Task to complete
In the records below, find the line containing "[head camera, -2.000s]". Restate it and all the lines after it exactly, and omit the rest.

Given data

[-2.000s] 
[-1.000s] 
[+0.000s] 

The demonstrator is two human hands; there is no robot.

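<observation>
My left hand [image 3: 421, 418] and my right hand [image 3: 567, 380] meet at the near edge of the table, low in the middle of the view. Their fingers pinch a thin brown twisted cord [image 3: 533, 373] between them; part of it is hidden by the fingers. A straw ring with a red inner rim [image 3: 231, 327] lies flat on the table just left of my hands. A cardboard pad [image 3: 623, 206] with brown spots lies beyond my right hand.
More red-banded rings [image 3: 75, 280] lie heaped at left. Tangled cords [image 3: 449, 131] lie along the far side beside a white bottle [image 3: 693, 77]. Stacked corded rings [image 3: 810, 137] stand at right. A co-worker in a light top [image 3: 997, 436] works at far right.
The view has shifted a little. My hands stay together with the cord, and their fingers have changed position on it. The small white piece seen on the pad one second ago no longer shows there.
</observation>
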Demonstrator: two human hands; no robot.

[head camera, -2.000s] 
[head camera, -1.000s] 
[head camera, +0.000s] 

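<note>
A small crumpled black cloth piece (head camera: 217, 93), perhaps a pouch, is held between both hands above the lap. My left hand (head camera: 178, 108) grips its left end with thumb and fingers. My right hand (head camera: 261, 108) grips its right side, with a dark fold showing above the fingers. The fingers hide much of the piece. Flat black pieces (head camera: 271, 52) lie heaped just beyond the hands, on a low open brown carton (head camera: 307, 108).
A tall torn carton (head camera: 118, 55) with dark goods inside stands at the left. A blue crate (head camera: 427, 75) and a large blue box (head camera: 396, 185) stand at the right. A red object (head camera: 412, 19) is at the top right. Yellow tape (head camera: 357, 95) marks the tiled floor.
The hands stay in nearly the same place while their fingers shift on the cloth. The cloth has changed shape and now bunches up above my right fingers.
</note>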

Solved problem
[head camera, -2.000s] 
[head camera, -1.000s] 
[head camera, +0.000s] 

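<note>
A small crumpled black cloth piece (head camera: 217, 93), perhaps a pouch, is held between both hands above the lap. My left hand (head camera: 178, 108) grips its left end with thumb and fingers. My right hand (head camera: 261, 108) grips its right side, with a dark fold showing above the fingers. The fingers hide much of the piece. Flat black pieces (head camera: 271, 52) lie heaped just beyond the hands, on a low open brown carton (head camera: 307, 108).
A tall torn carton (head camera: 118, 55) with dark goods inside stands at the left. A blue crate (head camera: 427, 75) and a large blue box (head camera: 396, 185) stand at the right. A red object (head camera: 412, 19) is at the top right. Yellow tape (head camera: 357, 95) marks the tiled floor.
The hands stay in nearly the same place while their fingers shift on the cloth. The cloth has changed shape and now bunches up above my right fingers.
</note>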

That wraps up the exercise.